DriverView utility exposes the listing of all device drivers loaded. It shows the driver’s load address, description, version, and much more. It’s beneficial when detecting rootkits. FolderChangesView monitors the disk drive and lists every modification, creation, or deletion event that occurs in the selected folder. It might seem simple, which it is, but at the same time, it’s very rewarding. FolderTimeUpdate is also a basic tool. It does almost the same thing as FolderChangesView but looks for
Modified Time. It can help detect files that malware touches but doesn’t restore the
Modified Time. Lastly, RegistryChangesView looks for changed registry keys in the system. It does that by taking a snapshot before running the malware and compares it to the current registry keys. It can be helpful to detect malware actions since many malware disables and enables some native Windows features to help the malware establish persistence and perform its goal.
NirSoft is full of useful tools, but for now, I just mentioned a good portion of them that we would be using in future posts in this series.
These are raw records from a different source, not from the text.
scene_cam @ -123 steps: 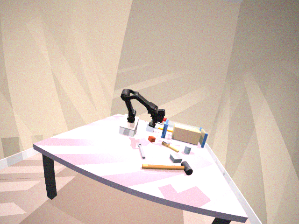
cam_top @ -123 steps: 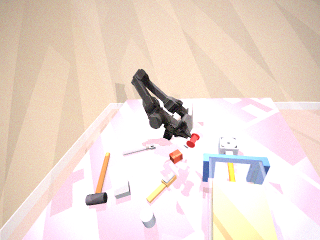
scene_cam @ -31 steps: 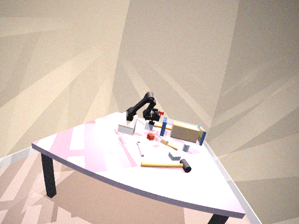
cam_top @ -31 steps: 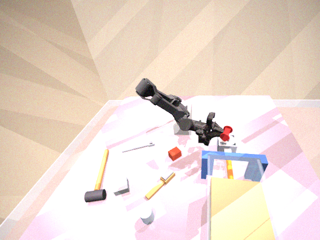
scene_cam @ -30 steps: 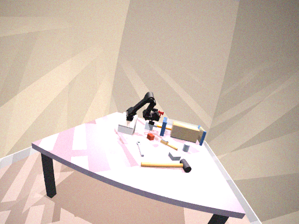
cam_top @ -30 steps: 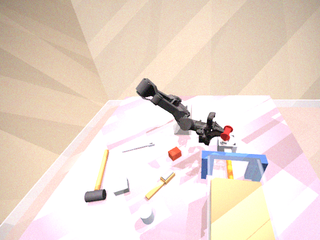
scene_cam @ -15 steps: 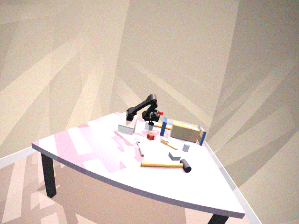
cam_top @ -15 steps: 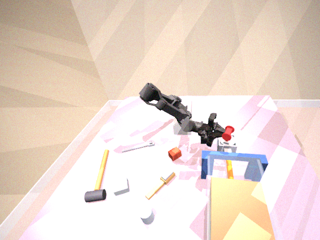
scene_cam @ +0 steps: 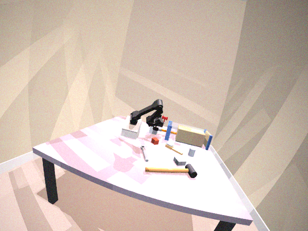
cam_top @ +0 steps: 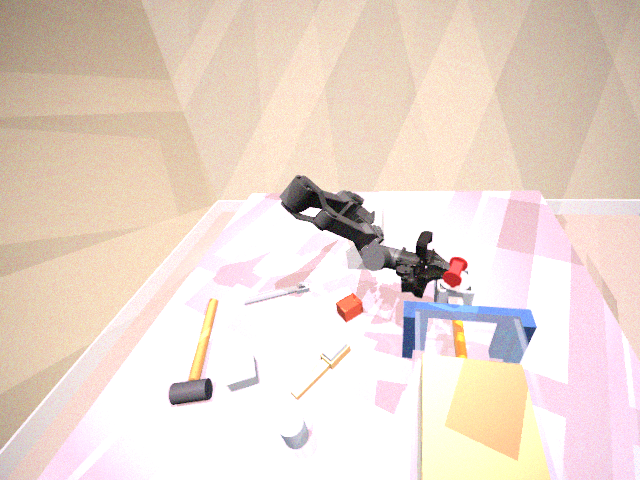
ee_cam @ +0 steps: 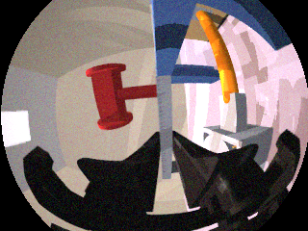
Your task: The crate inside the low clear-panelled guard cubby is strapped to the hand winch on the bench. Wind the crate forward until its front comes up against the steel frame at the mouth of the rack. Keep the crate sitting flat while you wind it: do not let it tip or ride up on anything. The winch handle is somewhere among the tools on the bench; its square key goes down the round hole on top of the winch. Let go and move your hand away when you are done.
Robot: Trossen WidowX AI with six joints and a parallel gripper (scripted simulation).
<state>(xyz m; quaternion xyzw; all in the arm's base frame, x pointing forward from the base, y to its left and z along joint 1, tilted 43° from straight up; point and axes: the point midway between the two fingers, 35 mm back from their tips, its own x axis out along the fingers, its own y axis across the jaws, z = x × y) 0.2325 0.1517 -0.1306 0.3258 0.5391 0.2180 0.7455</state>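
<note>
Now: the red knob 5 cm ahead of my gripper tip, 4 cm above it and 2 cm to the right of it. The rest, counted from my gripper tip: grey winch (13 cm below, 7 cm behind); frame (11 cm ahead, 5 cm below); crank handle (1 cm to the right, 1 cm ahead, 1 cm above).
</note>
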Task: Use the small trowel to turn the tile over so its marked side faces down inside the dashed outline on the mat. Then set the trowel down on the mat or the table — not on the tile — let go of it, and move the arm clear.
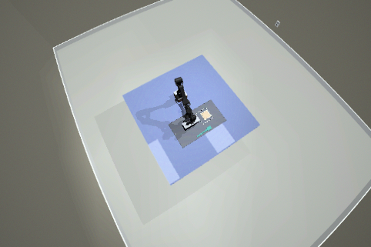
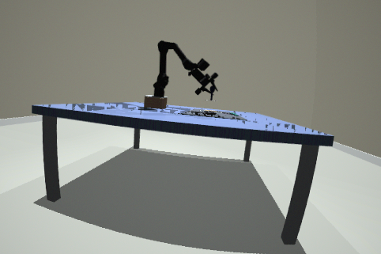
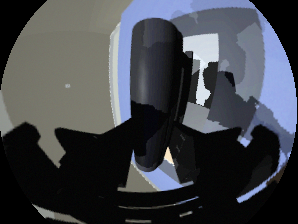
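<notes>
My gripper tip is now 20 mm past the small trowel and 10 mm above it. Also, from my gripper tip: dark mat (60 mm to the left, 150 mm below); teal trowel (140 mm ahead, 80 mm to the left, 130 mm below); white tile (20 mm behind, 200 mm to the left, 130 mm below).
</notes>
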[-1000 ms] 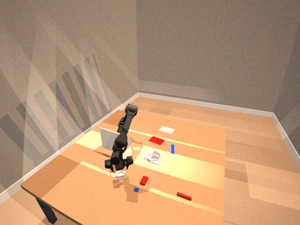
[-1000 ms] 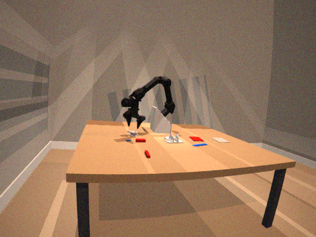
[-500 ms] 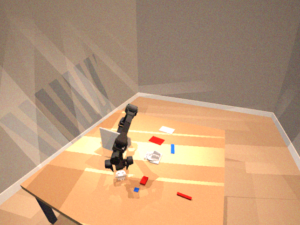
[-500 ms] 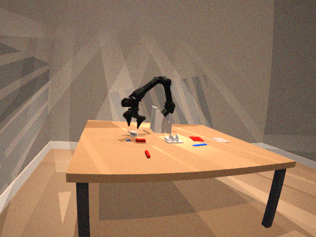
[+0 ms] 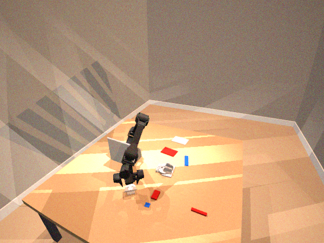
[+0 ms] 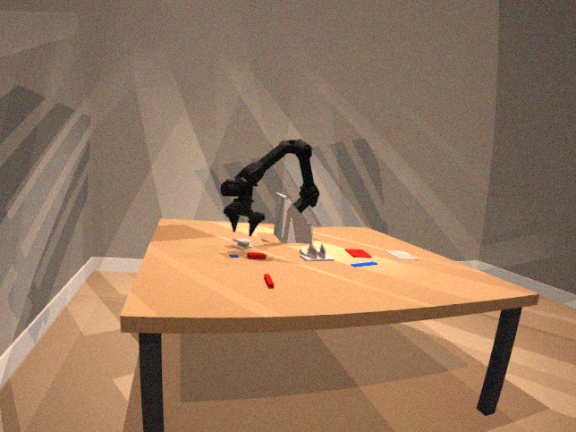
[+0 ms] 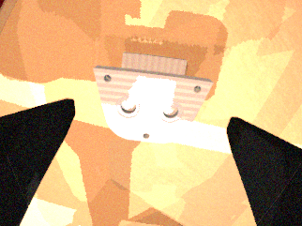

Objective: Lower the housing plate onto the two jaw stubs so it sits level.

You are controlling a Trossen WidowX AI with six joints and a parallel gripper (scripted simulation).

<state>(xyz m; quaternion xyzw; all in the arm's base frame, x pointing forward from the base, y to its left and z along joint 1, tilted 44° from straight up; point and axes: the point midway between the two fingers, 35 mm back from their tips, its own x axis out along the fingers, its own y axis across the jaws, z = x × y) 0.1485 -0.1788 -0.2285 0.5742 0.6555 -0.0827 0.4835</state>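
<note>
My gripper tip is 170 mm short of the red block, 20 mm to the right of it and 50 mm above it. The rest, counted from my gripper tip: red bar (450 mm ahead, 20 mm to the right, 50 mm below); then red tile (120 mm ahead, 490 mm to the left, 50 mm below); then blue tile (140 mm ahead, 60 mm to the right, 50 mm below).
</note>
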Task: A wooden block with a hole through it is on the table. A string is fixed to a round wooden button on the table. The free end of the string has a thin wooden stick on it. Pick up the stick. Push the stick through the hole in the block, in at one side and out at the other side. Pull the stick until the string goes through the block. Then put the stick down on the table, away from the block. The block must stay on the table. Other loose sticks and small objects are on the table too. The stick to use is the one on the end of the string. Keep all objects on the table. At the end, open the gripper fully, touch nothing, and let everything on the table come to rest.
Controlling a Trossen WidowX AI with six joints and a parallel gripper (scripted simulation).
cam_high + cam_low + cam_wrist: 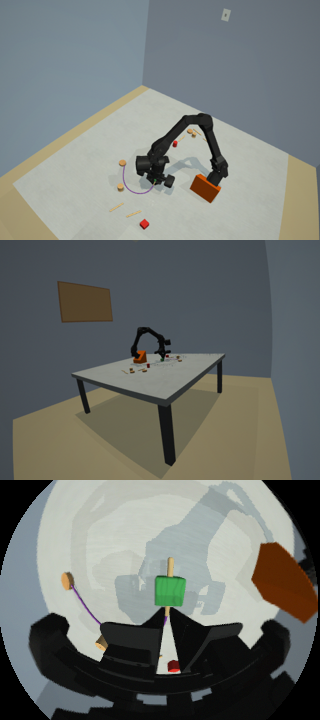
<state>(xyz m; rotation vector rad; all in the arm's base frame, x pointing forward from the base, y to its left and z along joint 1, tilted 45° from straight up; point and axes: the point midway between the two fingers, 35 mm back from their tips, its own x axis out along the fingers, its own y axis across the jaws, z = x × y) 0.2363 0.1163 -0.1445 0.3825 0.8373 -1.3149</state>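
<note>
Right now my gripper tip is 1 cm to the left of the thin wooden stick. From my gripper tip the other things lie so: red cube: 19 cm to the left, 11 cm behind; then red cylinder: 31 cm to the right, 10 cm ahead; then green block: 3 cm to the right, 1 cm ahead.
</note>
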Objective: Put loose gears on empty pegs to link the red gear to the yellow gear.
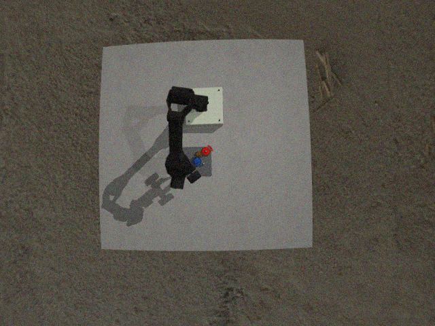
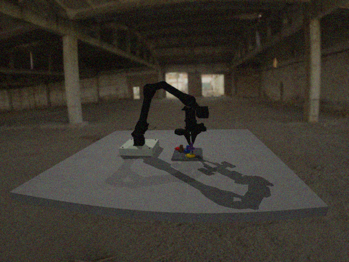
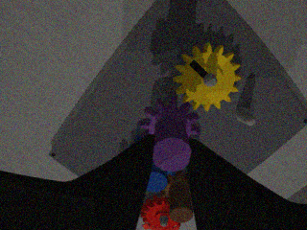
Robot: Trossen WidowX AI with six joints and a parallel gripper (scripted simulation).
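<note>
Now: gripper tip 40 mm to the right of the blue gear, 40 mm above it and 20 mm past it. The rest, counted from my gripper tip: brown gear 60 mm behind, 50 mm to the left, 40 mm below; purple gear 10 mm below; yellow gear 50 mm below, 40 mm to the right.
</note>
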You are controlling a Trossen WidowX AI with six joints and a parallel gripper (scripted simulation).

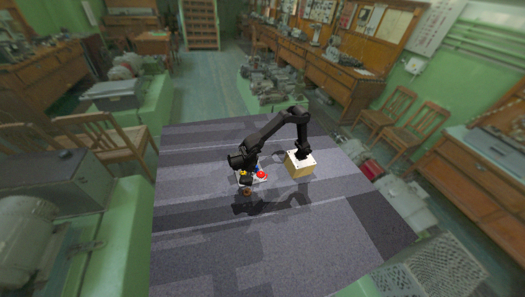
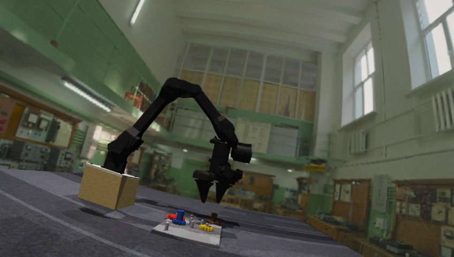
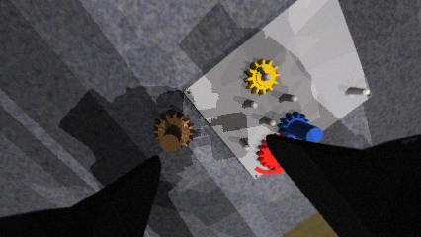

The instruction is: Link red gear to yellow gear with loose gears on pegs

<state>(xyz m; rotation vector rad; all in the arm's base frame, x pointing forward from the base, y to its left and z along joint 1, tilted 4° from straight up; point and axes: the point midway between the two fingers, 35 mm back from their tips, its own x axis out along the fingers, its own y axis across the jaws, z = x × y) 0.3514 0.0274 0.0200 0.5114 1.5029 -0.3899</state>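
My gripper tip is now 2 cm short of the brown gear, 4 cm to the right of it and 6 cm above it. From my gripper tip the other things lie so: blue gear: 8 cm behind, 9 cm to the right, 5 cm below; yellow gear: 9 cm to the right, 6 cm below; red gear: 10 cm behind, 4 cm to the right, 6 cm below.
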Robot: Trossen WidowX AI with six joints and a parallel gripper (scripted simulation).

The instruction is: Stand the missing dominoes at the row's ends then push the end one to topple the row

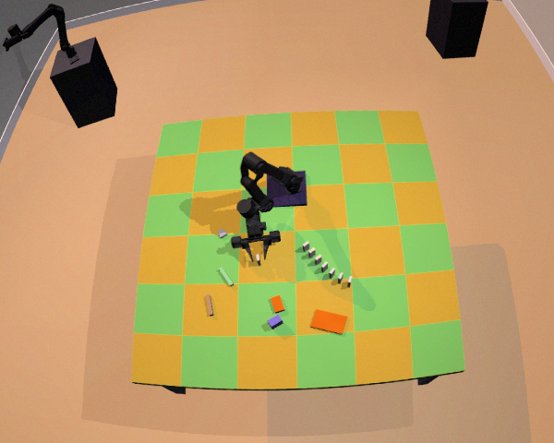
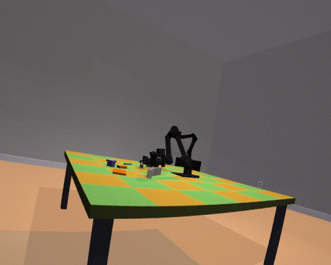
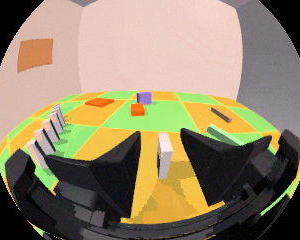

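Right now the green bar is 2 cm ahead of my gripper tip, 14 cm to the right of it and 4 cm below it. From my gripper tip the other things lie so: grey block: 17 cm behind, 12 cm to the right, 4 cm below; then purple block: 25 cm ahead, 1 cm to the left, 3 cm below; then orange block: 17 cm ahead, 3 cm to the left, 4 cm below.
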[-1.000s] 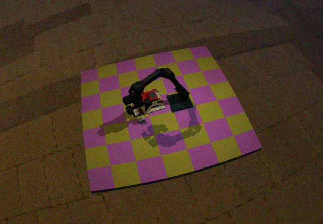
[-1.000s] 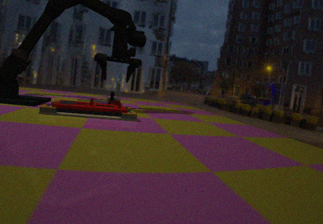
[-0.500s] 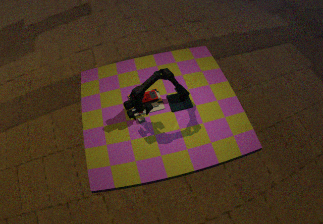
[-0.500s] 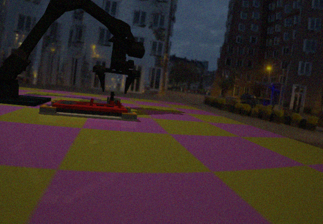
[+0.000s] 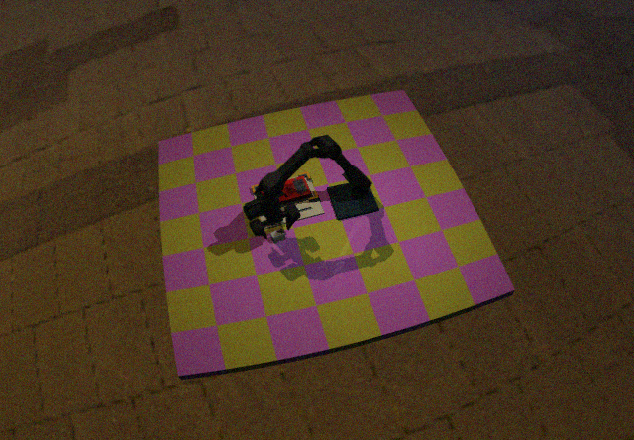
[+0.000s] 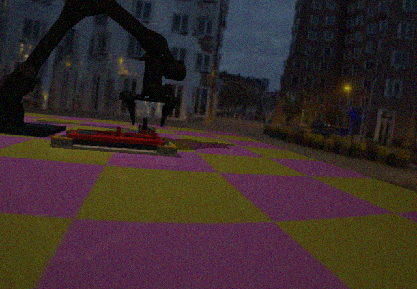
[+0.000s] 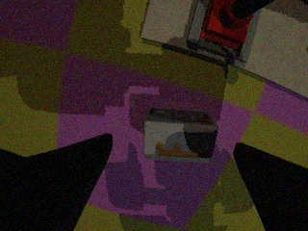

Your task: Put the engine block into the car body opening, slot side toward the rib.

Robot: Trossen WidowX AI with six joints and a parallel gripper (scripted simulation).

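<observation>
Now: the engine block 2 cm below my gripper tip. The rest, counted from my gripper tip: fixture plate (20 cm to the right, 4 cm behind, 2 cm below).
</observation>
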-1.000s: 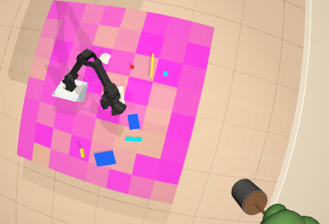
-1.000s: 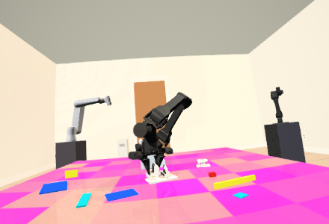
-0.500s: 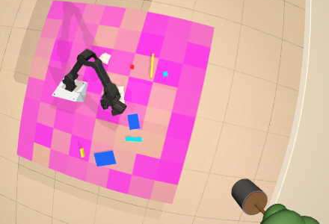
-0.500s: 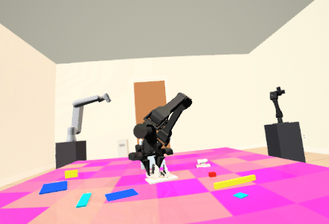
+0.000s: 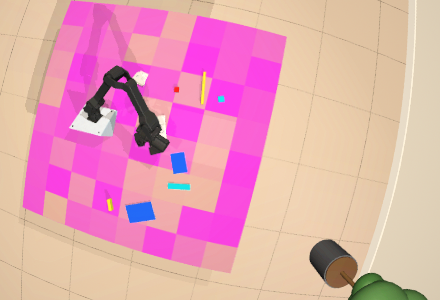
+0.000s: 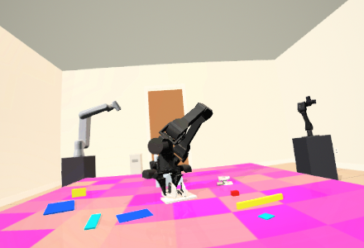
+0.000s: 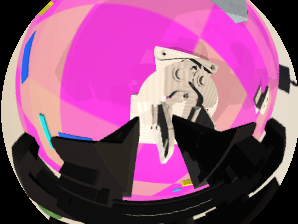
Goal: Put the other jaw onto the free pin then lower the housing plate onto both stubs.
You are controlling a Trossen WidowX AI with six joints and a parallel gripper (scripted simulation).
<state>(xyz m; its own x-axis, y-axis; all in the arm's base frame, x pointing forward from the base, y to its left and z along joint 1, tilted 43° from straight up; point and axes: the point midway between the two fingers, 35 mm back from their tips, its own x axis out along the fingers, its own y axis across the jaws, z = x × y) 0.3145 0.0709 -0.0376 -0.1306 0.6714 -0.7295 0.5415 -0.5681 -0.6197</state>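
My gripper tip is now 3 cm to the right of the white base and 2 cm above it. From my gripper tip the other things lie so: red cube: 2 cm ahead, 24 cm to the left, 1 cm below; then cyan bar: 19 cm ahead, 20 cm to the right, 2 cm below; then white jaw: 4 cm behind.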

Flare-VM should have installed many tools, and most of them are not going to be used in this series, but it’s good to have them in your toolbox when needed.
At this point, we were able to weaponize Windows with useful tools. Both Windows and Linux instances should be isolated without any extra VMs in the network or actual device. All Windows and Linux instances should be connected to a Security Onion server. The only exit to the internet should be through pfsense, and at the same time, pfSense must have stringent rules where no external routing is allowed. pfSense must not allow any access to other subnets. The only pass rules that can be there but disabled are a rule for Windows and another one for Linux. These two rules can be enabled when we want to connect them to the internet if we wish for the malware to communicate with external servers.